Finetuning Wave2Vec vs. Finetuning Distilbert

https://colab.research.google.com/github/m3hrdadfi/soxan/blob/main/notebooks/Emotion_recognition_in_Greek_speech_using_Wav2Vec2.ipynb#scrollTo=pFSqZ0jwCMSv

I have been following the above documentation but find it seems to be out of date in a few ways. I have been running into issues right around the point where he sets a bunch of jagged ndarrays in the preprocess map function.

When I finetuned a distillbert model on IMDB reviews, the process was much simpler, as I was just able to load the model in, specify a different number of classes, and then finetune it using a trainer object.

Can someone explain to me:

  1. Is there an updated way to finetune an audio model for speech emotion analysis?
  2. Why do the processes so drastically differ between the audio and text sentiment models?
  3. Why do we have to attach a completely different classifier head as is done in the link I provided above via torch?

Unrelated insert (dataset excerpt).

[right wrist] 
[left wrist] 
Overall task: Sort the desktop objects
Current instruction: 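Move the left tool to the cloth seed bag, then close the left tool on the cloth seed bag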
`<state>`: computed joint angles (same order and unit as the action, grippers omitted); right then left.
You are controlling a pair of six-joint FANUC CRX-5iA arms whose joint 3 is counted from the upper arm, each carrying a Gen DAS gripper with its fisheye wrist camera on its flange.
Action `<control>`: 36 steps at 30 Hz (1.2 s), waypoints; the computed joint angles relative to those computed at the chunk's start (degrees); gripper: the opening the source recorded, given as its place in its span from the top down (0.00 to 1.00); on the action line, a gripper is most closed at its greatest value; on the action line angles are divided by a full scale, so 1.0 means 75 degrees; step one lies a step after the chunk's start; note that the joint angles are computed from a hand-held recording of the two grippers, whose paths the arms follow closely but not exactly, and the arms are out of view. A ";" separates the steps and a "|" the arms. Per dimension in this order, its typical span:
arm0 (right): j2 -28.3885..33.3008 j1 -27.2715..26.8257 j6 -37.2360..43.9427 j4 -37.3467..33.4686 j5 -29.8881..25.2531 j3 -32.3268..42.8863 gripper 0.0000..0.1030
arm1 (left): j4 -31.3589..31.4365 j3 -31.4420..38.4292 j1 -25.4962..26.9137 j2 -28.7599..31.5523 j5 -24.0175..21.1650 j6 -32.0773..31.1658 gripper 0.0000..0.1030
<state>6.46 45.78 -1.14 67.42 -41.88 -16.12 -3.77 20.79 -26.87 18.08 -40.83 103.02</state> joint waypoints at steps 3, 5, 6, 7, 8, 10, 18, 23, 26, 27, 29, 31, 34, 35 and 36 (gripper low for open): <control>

I was able to do the entire finetuning for the text model in transformers only.

Thanks in advance for the information, any information about how things have changed since the above documentation was created really helps (Python 3.7 was used, so it was probably awhile ago).

Posting here as I found a better guide that’s a bit more up to date:

https://towardsdatascience.com/fine-tuning-hubert-for-emotion-recognition-in-custom-audio-data-using-huggingface-c2d516b41cd8

It appears that the reason why it was easier to use Distilbert and this guide above is that additional classes have been created that attach a different classifier head to the model for you. Be careful with using old documentation/tutorials, as this package appears to update quite frequently, making old more deliberate methods obsolete (and making our lives easier!)